What the task requires is an exact printout of the listing below, pictures excluded.

------ DATA

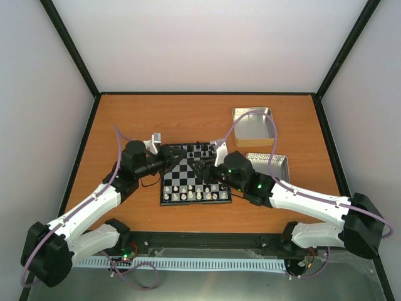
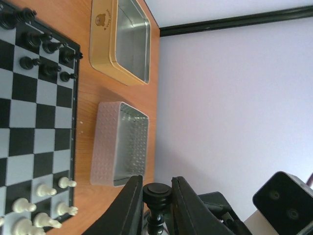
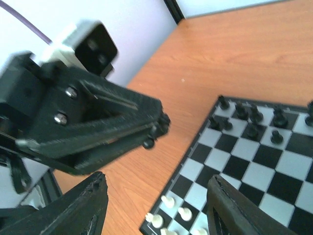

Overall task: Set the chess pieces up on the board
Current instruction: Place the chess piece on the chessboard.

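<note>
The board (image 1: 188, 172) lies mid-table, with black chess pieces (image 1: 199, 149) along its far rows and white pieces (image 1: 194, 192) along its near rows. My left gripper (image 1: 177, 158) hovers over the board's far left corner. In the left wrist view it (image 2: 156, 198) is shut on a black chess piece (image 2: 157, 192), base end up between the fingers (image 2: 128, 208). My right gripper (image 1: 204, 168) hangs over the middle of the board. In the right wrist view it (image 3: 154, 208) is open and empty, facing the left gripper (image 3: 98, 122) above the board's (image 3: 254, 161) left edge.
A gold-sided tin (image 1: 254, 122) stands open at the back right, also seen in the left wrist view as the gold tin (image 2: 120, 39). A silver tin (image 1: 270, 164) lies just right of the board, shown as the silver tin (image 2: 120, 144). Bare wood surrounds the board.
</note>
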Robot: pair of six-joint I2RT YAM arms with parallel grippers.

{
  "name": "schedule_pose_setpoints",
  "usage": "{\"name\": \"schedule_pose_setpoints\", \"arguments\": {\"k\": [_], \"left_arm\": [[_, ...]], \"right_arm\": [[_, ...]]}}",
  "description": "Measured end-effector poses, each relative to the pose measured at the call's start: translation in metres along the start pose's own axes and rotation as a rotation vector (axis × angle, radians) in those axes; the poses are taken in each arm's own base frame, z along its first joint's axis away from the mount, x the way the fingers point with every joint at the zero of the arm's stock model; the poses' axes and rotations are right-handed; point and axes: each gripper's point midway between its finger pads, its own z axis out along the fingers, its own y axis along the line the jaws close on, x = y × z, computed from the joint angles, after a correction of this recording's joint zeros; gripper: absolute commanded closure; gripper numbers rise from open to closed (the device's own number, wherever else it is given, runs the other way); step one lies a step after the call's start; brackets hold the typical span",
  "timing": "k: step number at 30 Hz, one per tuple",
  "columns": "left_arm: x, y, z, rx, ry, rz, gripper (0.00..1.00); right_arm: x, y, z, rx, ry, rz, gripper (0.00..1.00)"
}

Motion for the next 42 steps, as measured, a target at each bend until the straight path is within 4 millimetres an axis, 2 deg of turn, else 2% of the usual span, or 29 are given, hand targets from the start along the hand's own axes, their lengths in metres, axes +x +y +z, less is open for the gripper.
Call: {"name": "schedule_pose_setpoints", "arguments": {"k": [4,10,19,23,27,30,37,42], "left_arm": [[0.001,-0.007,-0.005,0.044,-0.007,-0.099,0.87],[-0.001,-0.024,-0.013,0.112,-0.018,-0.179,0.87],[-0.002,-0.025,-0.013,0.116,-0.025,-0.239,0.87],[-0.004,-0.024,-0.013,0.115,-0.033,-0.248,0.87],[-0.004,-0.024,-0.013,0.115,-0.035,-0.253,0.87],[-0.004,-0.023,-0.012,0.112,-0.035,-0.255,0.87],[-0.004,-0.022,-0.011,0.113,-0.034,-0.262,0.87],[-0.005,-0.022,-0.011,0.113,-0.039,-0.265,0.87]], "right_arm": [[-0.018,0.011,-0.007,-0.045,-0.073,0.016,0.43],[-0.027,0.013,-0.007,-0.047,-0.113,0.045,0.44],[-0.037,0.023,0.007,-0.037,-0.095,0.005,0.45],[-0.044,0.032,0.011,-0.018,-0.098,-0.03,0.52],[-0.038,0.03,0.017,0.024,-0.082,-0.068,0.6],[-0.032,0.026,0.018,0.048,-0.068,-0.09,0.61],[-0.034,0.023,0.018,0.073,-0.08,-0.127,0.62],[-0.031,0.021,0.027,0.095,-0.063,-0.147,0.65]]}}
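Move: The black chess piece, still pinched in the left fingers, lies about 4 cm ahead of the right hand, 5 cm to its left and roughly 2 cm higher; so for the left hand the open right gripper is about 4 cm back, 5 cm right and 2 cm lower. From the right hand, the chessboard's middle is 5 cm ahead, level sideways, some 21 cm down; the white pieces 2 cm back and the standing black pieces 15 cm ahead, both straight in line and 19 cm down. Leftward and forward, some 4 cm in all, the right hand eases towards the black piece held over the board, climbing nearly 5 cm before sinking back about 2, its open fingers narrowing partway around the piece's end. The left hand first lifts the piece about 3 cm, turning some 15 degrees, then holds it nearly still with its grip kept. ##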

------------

## RESPONSE AREA
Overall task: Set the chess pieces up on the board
Current instruction: Place the chess piece on the chessboard.

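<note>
The board (image 1: 188, 172) lies mid-table, with black chess pieces (image 1: 199, 149) along its far rows and white pieces (image 1: 194, 192) along its near rows. My left gripper (image 1: 177, 158) hovers over the board's far left corner. In the left wrist view it (image 2: 156, 198) is shut on a black chess piece (image 2: 157, 192), base end up between the fingers (image 2: 128, 208). My right gripper (image 1: 204, 168) hangs over the middle of the board. In the right wrist view it (image 3: 154, 208) is open and empty, facing the left gripper (image 3: 98, 122) above the board's (image 3: 254, 161) left edge.
A gold-sided tin (image 1: 254, 122) stands open at the back right, also seen in the left wrist view as the gold tin (image 2: 120, 39). A silver tin (image 1: 270, 164) lies just right of the board, shown as the silver tin (image 2: 120, 144). Bare wood surrounds the board.
</note>
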Robot: pair of six-joint I2RT YAM arms with parallel grippers.

{
  "name": "schedule_pose_setpoints",
  "usage": "{\"name\": \"schedule_pose_setpoints\", \"arguments\": {\"k\": [_], \"left_arm\": [[_, ...]], \"right_arm\": [[_, ...]]}}",
  "description": "Measured end-effector poses, each relative to the pose measured at the call's start: translation in metres along the start pose's own axes and rotation as a rotation vector (axis × angle, radians) in those axes; the poses are taken in each arm's own base frame, z along its first joint's axis away from the mount, x the way the fingers point with every joint at the zero of the arm's stock model; the poses' axes and rotations are right-handed; point and axes: each gripper's point midway between its finger pads, its own z axis out along the fingers, its own y axis along the line the jaws close on, x = y × z, computed from the joint angles, after a correction of this recording's joint zeros; gripper: absolute commanded closure; gripper numbers rise from open to closed (the device's own number, wherever else it is given, runs the other way); step one lies a step after the call's start; brackets hold the typical span",
  "timing": "k: step number at 30 Hz, one per tuple",
  "columns": "left_arm: x, y, z, rx, ry, rz, gripper (0.00..1.00); right_arm: x, y, z, rx, ry, rz, gripper (0.00..1.00)"
}

Motion for the next 42 steps, as measured, a target at each bend until the straight path is within 4 millimetres an axis, 2 deg of turn, else 2% of the usual span, or 29 are given, hand targets from the start along the hand's own axes, their lengths in metres, axes +x +y +z, less is open for the gripper.
Call: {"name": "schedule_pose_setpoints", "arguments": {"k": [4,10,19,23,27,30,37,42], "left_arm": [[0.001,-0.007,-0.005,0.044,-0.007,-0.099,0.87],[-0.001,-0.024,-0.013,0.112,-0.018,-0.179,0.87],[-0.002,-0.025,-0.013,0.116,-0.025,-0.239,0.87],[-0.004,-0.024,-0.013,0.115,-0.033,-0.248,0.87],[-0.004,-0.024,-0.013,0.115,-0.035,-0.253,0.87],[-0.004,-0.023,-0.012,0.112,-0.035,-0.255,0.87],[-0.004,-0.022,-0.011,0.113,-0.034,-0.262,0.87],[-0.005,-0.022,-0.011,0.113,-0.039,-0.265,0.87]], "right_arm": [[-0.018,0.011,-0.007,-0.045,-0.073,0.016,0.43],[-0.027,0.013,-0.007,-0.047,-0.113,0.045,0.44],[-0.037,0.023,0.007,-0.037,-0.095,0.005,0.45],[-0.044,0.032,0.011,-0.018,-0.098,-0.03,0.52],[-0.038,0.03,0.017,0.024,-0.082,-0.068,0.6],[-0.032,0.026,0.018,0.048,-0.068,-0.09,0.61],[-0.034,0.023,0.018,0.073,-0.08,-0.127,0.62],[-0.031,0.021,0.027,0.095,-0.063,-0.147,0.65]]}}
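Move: The black chess piece, still pinched in the left fingers, lies about 4 cm ahead of the right hand, 5 cm to its left and roughly 2 cm higher; so for the left hand the open right gripper is about 4 cm back, 5 cm right and 2 cm lower. From the right hand, the chessboard's middle is 5 cm ahead, level sideways, some 21 cm down; the white pieces 2 cm back and the standing black pieces 15 cm ahead, both straight in line and 19 cm down. Leftward and forward, some 4 cm in all, the right hand eases towards the black piece held over the board, climbing nearly 5 cm before sinking back about 2, its open fingers narrowing partway around the piece's end. The left hand first lifts the piece about 3 cm, turning some 15 degrees, then holds it nearly still with its grip kept. ##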

This exercise requires no further work.